As-tu déjà pensé utiliser du cor anglais ou des cuivres dans tes arrangements ? J’ai l’impression que ça se marierait parfaitement avec votre style. Et du piano aussi !
J’avoue que je n’ai jamais pensé au résultat que ça donnerait sur du Dropkick. Sans doute parce que je ne connais aucun musicien à qui demander. Si on avait un gros budget de concert, je serais ouvert à une section de cuivres ! J’adore The Band et la manière dont ils utilisaient les cuivres, donc je pense que ce genre d’arrangements rendrait bien.

Comment est-ce qu’un groupe comme Dropkick gère l’impossibilité de donner des concerts depuis des mois ?
Ça nous a bien affecté d’apprendre que la tournée de promotion de l’album The Scenic Route, qui devait débuter en avril 2020, serait annulée puis toutes les autres dates de l’année. Le dernier concert de Dropkick, c’était un duo acoustique, moi-même et notre bassiste, Alan Shields, à paris en octobre 2019. On était censé jouer en Ecosse, en Espagne, en France et dans quelques festivals l’an dernier. Le confinement dû au Covid nous a donc impacté directement mais ça va passer. Ce qui pourrait entraîner des groupes comme le nôtre vers les abîmes, ce serait plutôt ce stupide Brexit. Car de nouveaux frais sont maintenant en jeu si on veut jouer en dehors du Royaume-Uni et notre cachet ne les couvrira certainement pas. C’est un véritable désastre et je ne vois pas comment on va pouvoir le régler. On souffre déjà de l’impact que ça a créé au sein du groupe et c’est valable pour tous les musiciens.

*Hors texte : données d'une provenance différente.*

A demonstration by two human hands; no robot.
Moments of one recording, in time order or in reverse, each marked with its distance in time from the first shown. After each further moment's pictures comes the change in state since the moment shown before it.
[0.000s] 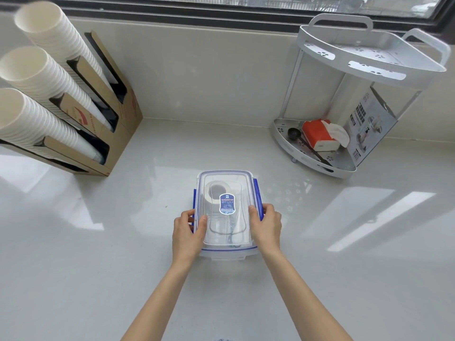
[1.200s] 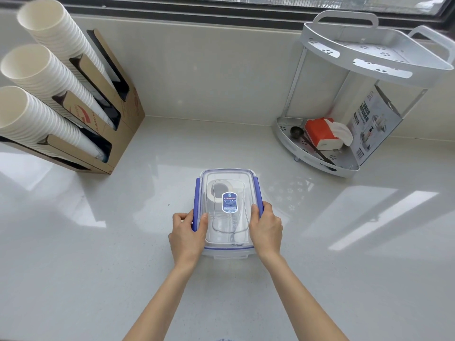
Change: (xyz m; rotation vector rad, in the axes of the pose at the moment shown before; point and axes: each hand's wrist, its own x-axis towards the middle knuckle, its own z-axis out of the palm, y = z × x) left_hand 0.000 -0.003 -0.001 0.201 0.104 0.065; right_hand -0.008 0.000 0.004 -0.224 0.080 -0.161
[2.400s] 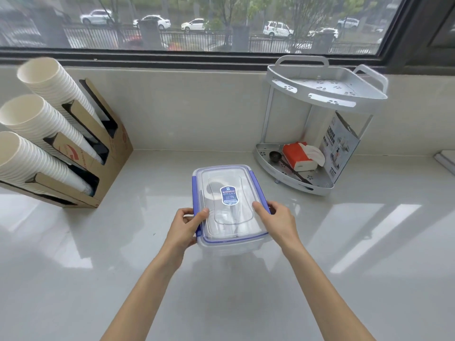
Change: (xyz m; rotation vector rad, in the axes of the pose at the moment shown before) left_hand 0.012 0.074 -0.019 -0.603 -0.394 -0.160; right_hand 0.029 -0.016 -0.090 0.296 -0.118 0.017
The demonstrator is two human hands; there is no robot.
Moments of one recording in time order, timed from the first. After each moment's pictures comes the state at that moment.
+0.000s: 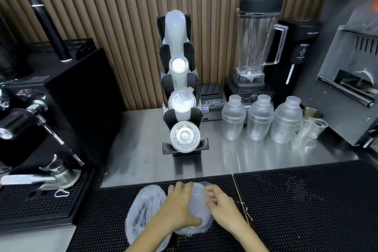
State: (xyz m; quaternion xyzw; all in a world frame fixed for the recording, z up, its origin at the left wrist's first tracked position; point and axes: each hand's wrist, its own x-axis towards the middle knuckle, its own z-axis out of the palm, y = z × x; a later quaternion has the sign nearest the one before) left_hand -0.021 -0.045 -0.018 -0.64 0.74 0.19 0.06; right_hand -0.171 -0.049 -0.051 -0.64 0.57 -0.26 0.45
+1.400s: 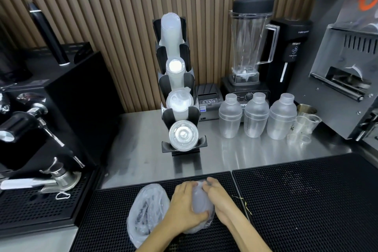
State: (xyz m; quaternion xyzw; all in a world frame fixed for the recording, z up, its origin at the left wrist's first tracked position) left_hand -0.023 -0.039 -0.052 -0.59 0.76 0.22 -0.16; right_hand -0.151 -0.058 -0.040 -0.39 0.56 -0.35 0.65
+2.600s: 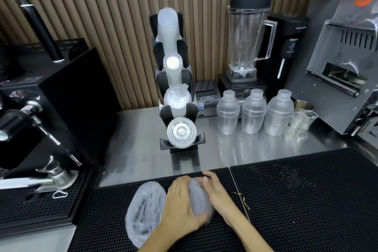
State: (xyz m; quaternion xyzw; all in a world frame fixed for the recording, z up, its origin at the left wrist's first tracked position) left_hand -0.024 -0.023 -0.056 -0.56 0.75 0.11 -0.34; right_hand -0.157 -0.047 -0.044 -0.51 0.53 -0.36 0.57
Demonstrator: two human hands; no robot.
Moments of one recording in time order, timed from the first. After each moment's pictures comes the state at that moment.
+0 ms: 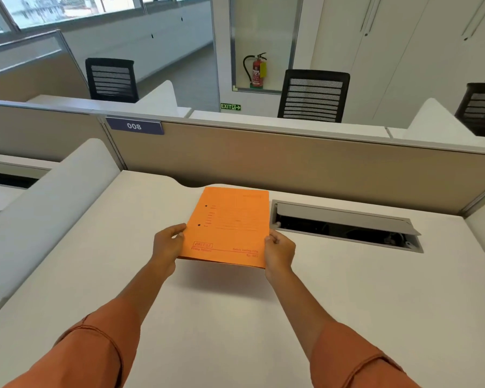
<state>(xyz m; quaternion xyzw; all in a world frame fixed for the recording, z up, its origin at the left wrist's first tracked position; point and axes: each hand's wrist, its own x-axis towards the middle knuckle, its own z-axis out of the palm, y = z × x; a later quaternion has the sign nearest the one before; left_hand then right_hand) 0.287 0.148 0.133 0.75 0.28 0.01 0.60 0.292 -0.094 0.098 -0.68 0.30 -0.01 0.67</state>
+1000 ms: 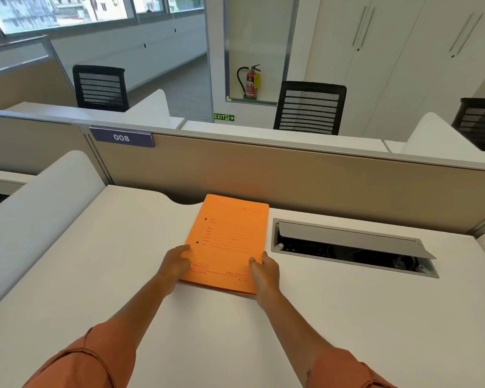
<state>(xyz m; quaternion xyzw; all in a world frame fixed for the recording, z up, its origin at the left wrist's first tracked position) 0.360 0.155 0.077 0.81 0.23 -0.12 0.52 0.346 -0.066 0.042 -0.72 0.26 0.08 0.64</state>
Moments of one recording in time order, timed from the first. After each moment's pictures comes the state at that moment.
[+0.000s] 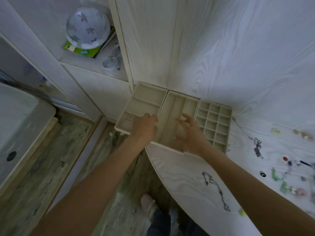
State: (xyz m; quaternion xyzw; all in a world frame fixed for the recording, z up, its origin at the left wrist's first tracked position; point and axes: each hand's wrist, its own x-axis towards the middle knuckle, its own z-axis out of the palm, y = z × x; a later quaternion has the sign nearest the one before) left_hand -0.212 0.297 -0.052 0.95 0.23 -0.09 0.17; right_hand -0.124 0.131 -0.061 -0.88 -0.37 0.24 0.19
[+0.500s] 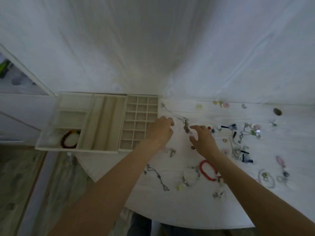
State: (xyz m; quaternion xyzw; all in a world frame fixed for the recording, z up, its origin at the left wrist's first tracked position) left_hand -0.102 0.060 -0.045 0.95 0.04 -0.13 0.28; right_hand -0.079 -0.115 -0.066 -0.95 -0.09 0.18 0.22
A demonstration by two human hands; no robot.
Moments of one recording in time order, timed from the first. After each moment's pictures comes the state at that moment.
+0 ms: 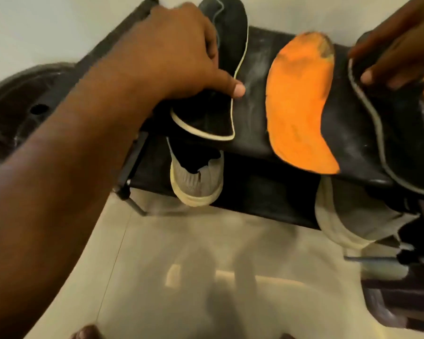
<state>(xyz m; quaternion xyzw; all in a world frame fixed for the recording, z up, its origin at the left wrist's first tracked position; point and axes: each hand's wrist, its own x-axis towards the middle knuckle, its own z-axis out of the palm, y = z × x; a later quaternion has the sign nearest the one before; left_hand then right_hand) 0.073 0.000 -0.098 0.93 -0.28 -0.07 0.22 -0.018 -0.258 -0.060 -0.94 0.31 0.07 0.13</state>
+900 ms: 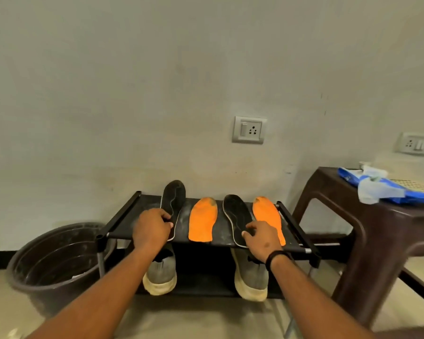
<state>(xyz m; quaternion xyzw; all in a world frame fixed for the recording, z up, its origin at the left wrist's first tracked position) -0.010 0.014 -0.102 0.91 -0.19 0.06 0.36 -0.185 -0.198 -0.099 -0.88 0.35 -0.20 0.27</state>
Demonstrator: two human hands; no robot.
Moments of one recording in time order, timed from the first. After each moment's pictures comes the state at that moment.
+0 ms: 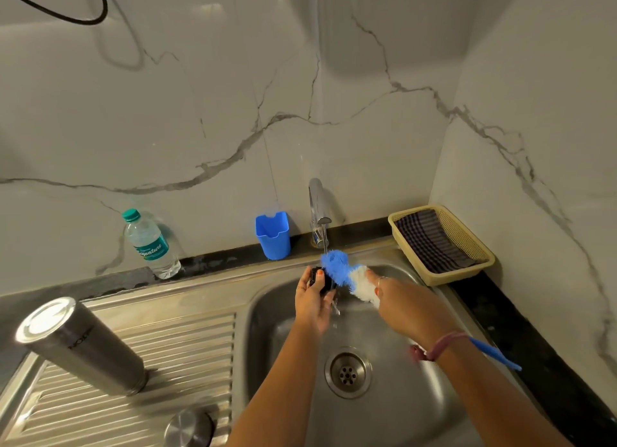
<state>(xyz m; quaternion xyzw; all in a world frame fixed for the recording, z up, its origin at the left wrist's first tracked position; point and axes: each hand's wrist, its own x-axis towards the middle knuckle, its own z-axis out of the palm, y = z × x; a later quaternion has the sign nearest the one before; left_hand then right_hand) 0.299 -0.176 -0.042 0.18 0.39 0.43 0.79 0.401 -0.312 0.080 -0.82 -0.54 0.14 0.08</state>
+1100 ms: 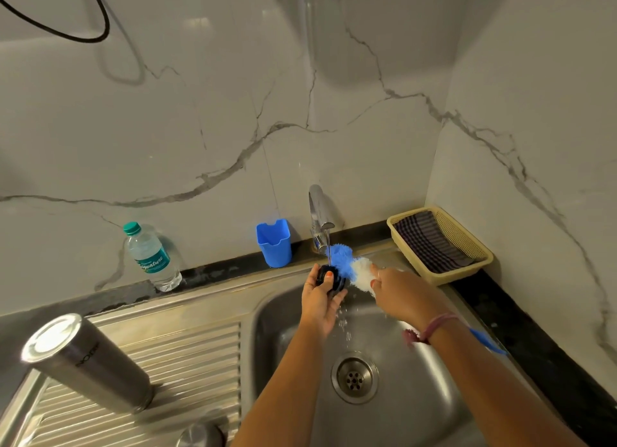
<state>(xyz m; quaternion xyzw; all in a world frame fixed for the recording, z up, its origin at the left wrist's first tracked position) 0.297 -0.176 -0.023 0.23 0.36 0.39 0.81 0.393 -0.291 0.089 -0.87 -0.46 0.17 0.08</state>
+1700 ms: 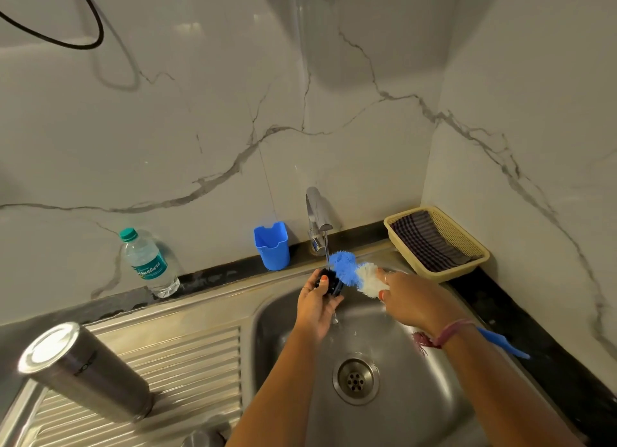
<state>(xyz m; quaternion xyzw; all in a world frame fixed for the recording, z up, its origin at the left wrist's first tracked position) 0.286 -0.171 -0.022 0.24 0.38 0.35 0.82 0.393 -0.309 0.098 -0.85 -0.50 0.16 0.07</state>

Est-ce que tu pourrais choisir deux photos importantes ou émouvantes des 20 dernières années et les commenter ?   
La première date de 2007, elle présente notre première incarnation. Je l’ai découverte il y a peu de temps. Malheureusement, notre ex-bassiste, qui était également mon cousin, Stuart Low, est décédé début 2007. Même s’il n’avait pas joué avec Dropkick depuis plusieurs années, il faisait partie du noyau dur de nos supporters et on échangeait souvent sur les chansons, les concerts, les enregistrements et des trucs techniques de “geeks” concernant les instruments et les équipements. Il nous manque énormément.. La compilation est également une manière de rendre hommage à sa précieuse contribution durant les premières années du groupe.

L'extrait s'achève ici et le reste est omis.